ABOUT THIS TASK:
Report the number of lines in these entries that contain "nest". Write only the number.

LISTED ENTRIES:
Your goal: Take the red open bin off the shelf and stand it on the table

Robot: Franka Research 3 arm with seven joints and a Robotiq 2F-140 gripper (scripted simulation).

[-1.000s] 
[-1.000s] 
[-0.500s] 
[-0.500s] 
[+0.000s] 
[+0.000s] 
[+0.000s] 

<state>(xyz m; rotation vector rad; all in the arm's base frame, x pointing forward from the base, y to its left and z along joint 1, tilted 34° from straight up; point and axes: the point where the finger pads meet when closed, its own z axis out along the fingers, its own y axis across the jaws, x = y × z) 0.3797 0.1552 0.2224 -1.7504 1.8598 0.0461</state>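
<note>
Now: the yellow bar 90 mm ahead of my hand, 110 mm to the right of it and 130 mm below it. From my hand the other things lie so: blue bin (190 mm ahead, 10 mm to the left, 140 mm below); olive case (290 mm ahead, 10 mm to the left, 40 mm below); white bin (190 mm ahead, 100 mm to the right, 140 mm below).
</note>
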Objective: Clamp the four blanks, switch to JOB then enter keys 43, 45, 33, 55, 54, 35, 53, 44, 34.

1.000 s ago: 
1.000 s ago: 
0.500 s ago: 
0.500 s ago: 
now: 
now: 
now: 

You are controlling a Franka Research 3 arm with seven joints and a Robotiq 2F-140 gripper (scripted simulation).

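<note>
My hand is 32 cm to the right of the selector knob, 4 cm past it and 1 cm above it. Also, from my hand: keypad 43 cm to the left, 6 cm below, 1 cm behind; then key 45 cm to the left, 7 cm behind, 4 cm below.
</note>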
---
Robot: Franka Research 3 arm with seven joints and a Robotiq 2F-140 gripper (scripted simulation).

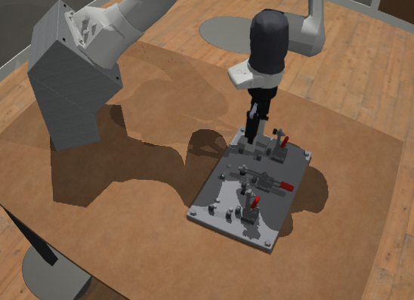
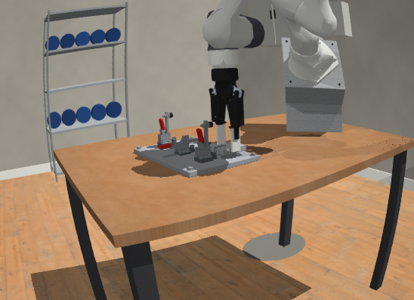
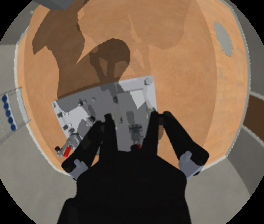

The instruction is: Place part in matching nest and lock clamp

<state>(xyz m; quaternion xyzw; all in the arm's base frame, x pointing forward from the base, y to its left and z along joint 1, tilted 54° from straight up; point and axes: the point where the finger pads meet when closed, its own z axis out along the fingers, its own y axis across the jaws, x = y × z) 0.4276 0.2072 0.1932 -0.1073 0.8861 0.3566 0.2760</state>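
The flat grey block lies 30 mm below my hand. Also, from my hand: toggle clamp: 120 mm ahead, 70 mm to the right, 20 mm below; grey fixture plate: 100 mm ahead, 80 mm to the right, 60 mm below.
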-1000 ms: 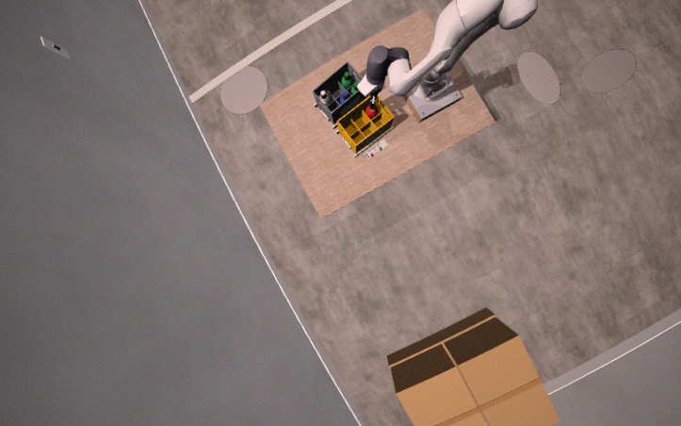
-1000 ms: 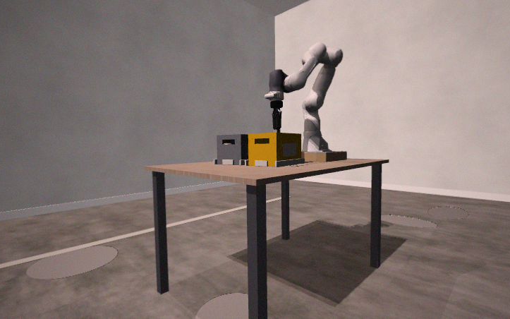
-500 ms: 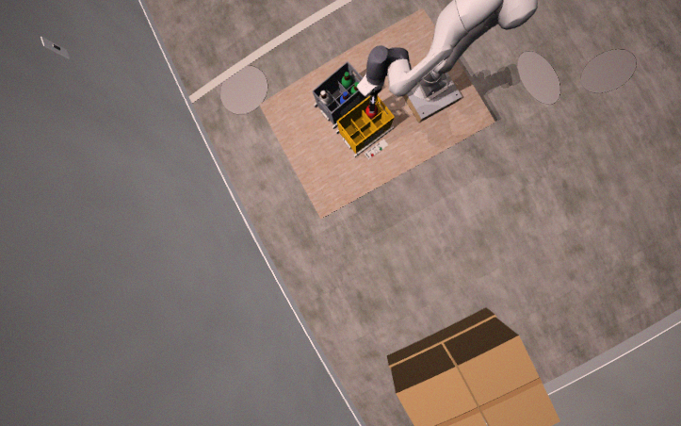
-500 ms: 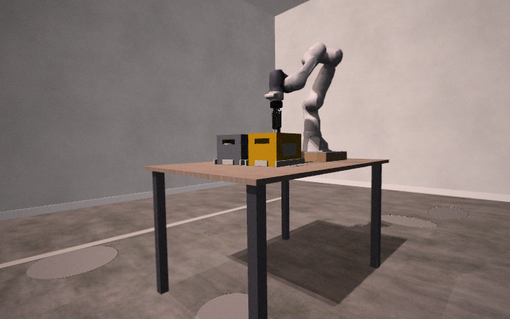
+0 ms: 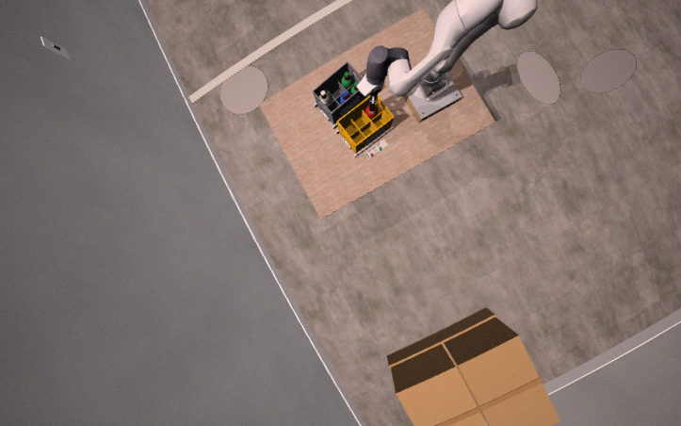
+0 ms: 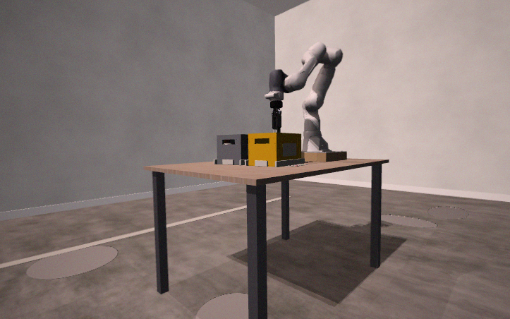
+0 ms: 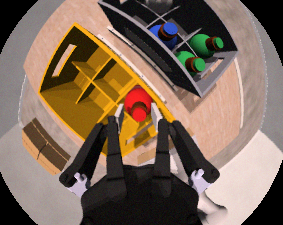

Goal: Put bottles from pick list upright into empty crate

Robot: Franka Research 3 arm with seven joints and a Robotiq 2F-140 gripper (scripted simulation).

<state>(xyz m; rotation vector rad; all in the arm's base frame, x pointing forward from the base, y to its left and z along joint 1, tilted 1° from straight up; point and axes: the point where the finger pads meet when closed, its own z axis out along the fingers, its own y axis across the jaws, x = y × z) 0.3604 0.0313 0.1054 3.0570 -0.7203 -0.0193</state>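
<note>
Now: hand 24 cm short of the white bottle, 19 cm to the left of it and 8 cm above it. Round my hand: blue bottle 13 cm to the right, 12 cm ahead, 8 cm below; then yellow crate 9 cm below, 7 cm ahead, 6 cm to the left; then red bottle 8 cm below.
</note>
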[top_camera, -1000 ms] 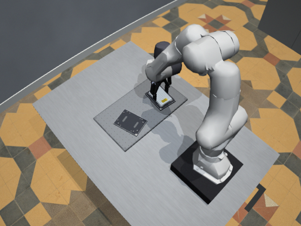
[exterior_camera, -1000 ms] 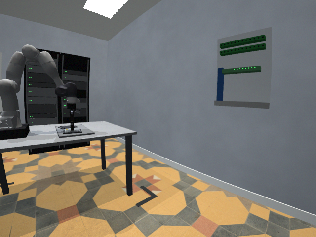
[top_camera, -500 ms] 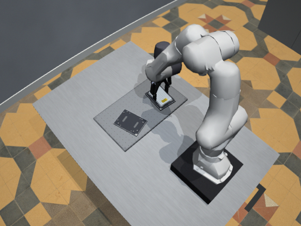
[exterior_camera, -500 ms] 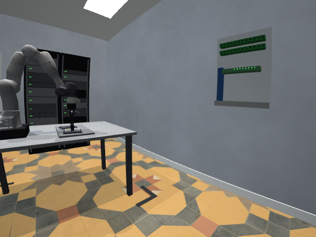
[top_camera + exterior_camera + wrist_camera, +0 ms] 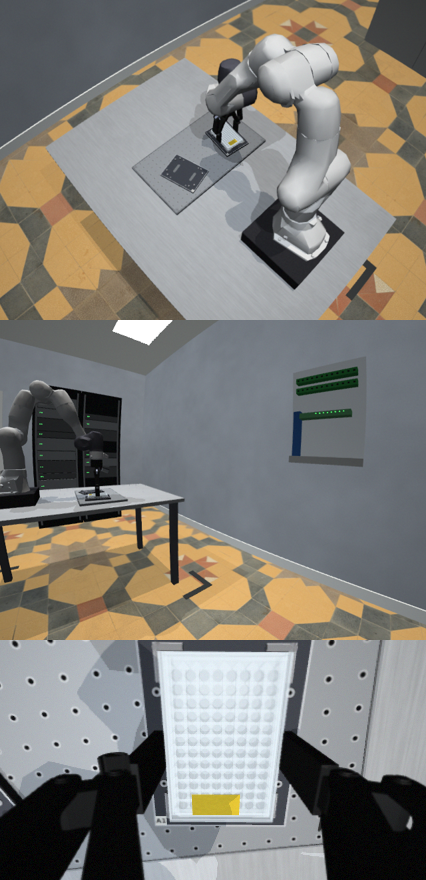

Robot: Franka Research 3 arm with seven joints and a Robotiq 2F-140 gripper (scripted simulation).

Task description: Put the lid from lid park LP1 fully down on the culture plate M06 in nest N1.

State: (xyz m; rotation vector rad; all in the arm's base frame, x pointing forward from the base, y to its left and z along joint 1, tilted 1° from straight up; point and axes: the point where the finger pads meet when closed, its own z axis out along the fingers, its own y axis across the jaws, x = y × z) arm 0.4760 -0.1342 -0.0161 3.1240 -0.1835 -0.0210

OUTPUT FOR THIS TASK:
2